WHAT TO PRODUCE.
Beginning at the top of the material, repeat each line exactly, and stop once the line with "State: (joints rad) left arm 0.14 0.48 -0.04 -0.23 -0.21" has been written.

─── SUPPLIED INFORMATION ───

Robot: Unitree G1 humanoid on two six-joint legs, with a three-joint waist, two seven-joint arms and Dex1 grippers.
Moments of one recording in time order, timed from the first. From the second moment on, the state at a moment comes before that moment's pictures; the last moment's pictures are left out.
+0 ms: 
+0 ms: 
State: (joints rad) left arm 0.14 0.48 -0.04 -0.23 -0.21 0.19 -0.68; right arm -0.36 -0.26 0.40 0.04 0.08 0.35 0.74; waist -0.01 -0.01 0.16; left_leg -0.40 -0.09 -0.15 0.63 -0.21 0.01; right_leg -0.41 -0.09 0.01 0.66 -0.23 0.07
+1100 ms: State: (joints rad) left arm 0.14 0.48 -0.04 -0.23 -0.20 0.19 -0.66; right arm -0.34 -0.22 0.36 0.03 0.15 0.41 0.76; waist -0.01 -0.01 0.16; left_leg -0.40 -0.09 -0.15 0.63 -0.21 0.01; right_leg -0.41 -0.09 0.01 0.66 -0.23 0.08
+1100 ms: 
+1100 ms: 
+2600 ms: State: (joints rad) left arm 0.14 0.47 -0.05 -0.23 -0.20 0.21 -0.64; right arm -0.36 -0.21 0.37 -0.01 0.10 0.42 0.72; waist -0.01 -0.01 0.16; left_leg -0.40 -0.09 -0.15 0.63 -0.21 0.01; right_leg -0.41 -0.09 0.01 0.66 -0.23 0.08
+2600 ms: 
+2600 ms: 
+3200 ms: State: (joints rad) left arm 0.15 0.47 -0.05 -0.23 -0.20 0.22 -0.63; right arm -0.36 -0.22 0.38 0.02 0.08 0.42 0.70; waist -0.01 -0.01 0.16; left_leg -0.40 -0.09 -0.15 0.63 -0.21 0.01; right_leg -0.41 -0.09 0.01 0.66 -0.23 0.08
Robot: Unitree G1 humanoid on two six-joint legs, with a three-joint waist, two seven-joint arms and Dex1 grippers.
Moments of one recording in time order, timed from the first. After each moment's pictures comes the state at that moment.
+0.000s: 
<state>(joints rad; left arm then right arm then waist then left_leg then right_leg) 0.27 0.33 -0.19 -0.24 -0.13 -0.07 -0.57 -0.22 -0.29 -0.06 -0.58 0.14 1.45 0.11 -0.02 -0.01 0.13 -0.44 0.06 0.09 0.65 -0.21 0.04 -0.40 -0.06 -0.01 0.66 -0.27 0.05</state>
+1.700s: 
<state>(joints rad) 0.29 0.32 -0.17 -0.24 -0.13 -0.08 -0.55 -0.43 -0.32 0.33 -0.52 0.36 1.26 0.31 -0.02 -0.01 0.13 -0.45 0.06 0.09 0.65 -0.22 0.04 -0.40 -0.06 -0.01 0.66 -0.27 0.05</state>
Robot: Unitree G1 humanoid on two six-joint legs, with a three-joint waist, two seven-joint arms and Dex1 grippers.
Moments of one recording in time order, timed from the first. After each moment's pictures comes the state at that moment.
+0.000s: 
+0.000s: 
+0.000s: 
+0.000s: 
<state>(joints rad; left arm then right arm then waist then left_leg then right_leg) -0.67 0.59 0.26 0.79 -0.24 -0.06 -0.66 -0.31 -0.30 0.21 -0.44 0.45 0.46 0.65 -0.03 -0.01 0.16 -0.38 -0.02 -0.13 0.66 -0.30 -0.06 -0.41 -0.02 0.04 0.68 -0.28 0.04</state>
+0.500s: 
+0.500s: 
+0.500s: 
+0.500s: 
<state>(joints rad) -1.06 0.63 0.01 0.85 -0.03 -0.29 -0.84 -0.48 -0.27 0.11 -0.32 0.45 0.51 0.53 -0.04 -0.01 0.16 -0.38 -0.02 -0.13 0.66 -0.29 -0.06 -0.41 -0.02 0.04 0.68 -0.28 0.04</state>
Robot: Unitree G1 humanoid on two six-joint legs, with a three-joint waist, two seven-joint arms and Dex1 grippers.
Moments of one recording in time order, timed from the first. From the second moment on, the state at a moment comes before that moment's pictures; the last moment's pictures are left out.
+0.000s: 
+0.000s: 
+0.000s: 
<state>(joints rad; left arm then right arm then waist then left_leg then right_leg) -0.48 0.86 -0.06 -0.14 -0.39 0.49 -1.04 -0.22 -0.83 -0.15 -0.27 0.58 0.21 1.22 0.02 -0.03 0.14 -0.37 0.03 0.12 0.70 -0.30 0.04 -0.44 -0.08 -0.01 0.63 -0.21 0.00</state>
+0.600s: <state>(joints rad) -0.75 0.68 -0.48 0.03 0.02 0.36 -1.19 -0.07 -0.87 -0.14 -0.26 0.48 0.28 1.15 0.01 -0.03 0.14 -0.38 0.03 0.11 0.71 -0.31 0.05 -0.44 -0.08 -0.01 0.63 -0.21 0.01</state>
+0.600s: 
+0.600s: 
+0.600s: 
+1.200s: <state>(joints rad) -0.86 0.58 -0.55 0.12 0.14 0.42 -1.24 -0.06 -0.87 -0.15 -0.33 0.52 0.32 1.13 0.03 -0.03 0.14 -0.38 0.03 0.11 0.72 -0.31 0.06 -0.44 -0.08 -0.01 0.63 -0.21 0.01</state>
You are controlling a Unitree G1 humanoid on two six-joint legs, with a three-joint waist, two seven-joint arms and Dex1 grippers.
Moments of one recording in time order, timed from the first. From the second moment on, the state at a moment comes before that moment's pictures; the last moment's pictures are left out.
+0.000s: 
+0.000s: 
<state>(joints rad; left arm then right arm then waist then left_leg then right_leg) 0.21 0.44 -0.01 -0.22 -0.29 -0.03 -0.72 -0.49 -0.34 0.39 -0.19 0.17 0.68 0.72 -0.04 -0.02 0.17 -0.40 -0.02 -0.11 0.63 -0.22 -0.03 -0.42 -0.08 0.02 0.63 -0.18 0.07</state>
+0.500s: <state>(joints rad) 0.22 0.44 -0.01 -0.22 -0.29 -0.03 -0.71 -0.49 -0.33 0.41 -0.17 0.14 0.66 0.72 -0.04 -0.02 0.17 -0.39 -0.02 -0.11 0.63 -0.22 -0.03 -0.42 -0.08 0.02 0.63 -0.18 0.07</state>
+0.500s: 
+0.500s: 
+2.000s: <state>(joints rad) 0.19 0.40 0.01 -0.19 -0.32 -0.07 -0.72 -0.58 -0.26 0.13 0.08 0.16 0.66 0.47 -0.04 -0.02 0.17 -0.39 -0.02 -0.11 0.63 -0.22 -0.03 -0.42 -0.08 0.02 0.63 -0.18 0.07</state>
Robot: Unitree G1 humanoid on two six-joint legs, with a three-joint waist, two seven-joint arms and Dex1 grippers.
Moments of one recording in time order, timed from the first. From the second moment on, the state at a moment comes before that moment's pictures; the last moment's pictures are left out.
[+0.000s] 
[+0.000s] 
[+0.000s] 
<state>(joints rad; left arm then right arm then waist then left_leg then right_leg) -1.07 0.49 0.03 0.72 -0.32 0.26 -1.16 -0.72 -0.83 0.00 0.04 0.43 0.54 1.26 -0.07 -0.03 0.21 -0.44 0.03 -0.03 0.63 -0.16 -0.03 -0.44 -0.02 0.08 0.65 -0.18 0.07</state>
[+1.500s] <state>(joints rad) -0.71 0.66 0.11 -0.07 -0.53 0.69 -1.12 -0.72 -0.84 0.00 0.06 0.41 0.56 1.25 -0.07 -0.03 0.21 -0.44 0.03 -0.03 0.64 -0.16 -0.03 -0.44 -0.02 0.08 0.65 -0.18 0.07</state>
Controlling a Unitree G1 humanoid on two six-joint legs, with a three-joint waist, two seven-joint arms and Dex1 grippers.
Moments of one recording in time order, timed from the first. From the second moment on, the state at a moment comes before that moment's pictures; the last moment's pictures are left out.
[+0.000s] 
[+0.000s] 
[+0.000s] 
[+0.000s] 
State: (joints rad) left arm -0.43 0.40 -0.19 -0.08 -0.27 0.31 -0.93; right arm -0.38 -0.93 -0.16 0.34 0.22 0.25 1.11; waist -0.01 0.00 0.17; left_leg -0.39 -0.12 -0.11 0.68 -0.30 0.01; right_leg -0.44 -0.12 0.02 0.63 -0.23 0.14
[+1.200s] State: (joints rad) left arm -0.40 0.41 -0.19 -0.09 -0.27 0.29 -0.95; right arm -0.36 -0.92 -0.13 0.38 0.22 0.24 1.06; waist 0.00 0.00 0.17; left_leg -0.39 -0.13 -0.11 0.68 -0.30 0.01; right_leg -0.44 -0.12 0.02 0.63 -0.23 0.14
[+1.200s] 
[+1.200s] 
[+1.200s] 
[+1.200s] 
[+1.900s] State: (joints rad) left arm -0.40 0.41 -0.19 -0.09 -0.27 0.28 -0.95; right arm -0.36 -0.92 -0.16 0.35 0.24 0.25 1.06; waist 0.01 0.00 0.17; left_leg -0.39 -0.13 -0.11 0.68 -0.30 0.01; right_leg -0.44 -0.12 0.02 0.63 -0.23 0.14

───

EXERCISE ANSWER.
Robot: Unitree G1 humanoid on two six-joint legs, with a three-joint waist, two seven-joint arms and Dex1 grippers.
Moments of one recording in time order, timed from the first. From the second moment on, the state at a moment comes before that moment's pictures; the last moment's pictures are left out.
+0 ms: 
+0 ms: 
State: (joints rad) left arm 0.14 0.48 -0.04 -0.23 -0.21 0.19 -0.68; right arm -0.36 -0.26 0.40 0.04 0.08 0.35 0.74; waist -0.01 -0.01 0.16; left_leg -0.40 -0.09 -0.15 0.63 -0.21 0.01; right_leg -0.41 -0.09 0.01 0.66 -0.23 0.07

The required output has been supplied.